Far From Now

Far From Now

Begins. Massive screen, puzzling images, no sound.
All in the air, no meaning found.
From somewhere, far below,
tones too fine to be played on strings with a bow,
deeper than a cello can go,
till there is no time, silence resumes.
Tall houses of merchants near a dock side.
Who looks from the windows?
Who opens the rooms?
It is not still but never more than slow.
Allowed calm to study what I see.
Attend to cries, remoter than whale song.
Here to witness, not to belong.
Too much to describe,
even if I had the skill.
Most of it strange, alien,
not built by my mind or moved by my will.
When I see something familiar,
it looks clearer, richer than it was.
There I am, a schoolboy, one summer,
smiling in the pleasure parks, too awake to dream,
in the Land of the Little People,
in Southport, the seashore town,
held in my hand fair ground candy floss,
toffee apple, Pendleton’s ice cream.
Windy walk, long pier, tide far out,
strain to see a strip of the sea,
Blackpool tower further north,
draws me back, simplifies me.
We will go there one day, parents promise.
Maybe we did.
Who knows what wardrobes and curtains keep hid?
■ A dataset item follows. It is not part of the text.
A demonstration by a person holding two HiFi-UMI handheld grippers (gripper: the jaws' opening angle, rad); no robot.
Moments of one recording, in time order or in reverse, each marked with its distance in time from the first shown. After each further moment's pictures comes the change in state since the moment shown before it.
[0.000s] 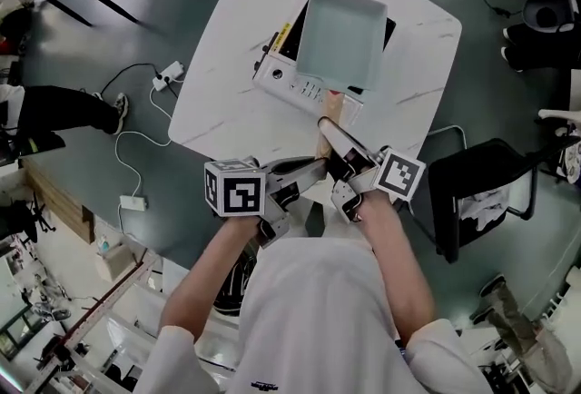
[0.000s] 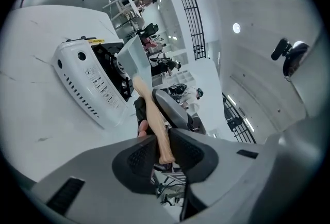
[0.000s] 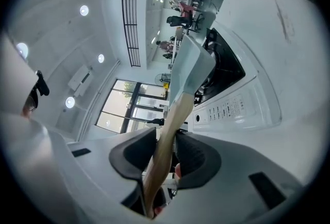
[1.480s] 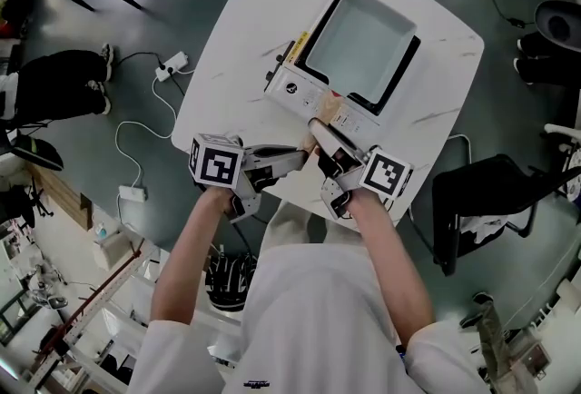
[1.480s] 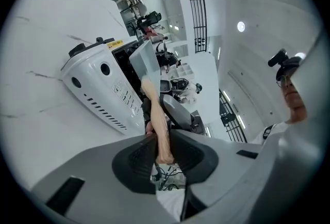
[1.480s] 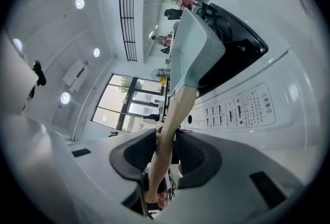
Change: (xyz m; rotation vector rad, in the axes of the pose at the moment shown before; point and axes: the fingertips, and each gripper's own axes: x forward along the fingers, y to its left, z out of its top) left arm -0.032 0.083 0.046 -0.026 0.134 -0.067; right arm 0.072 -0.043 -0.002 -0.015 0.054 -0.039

Family outing photographs.
Why do some pictures stay when most of them go?
Loaded ocean liner leaves the harbour.
Moves so grand and slow.
Erratic seagulls. Faces startled by cameras,
most are unaware.
Is that you? Where you there?
It is the past, far from now.
Lone as a lighthouse I stand.
Must be moments of intense living, awareness, we recall.
The rest is blank, gone.
Cobweb on the stair I brush away with my hand.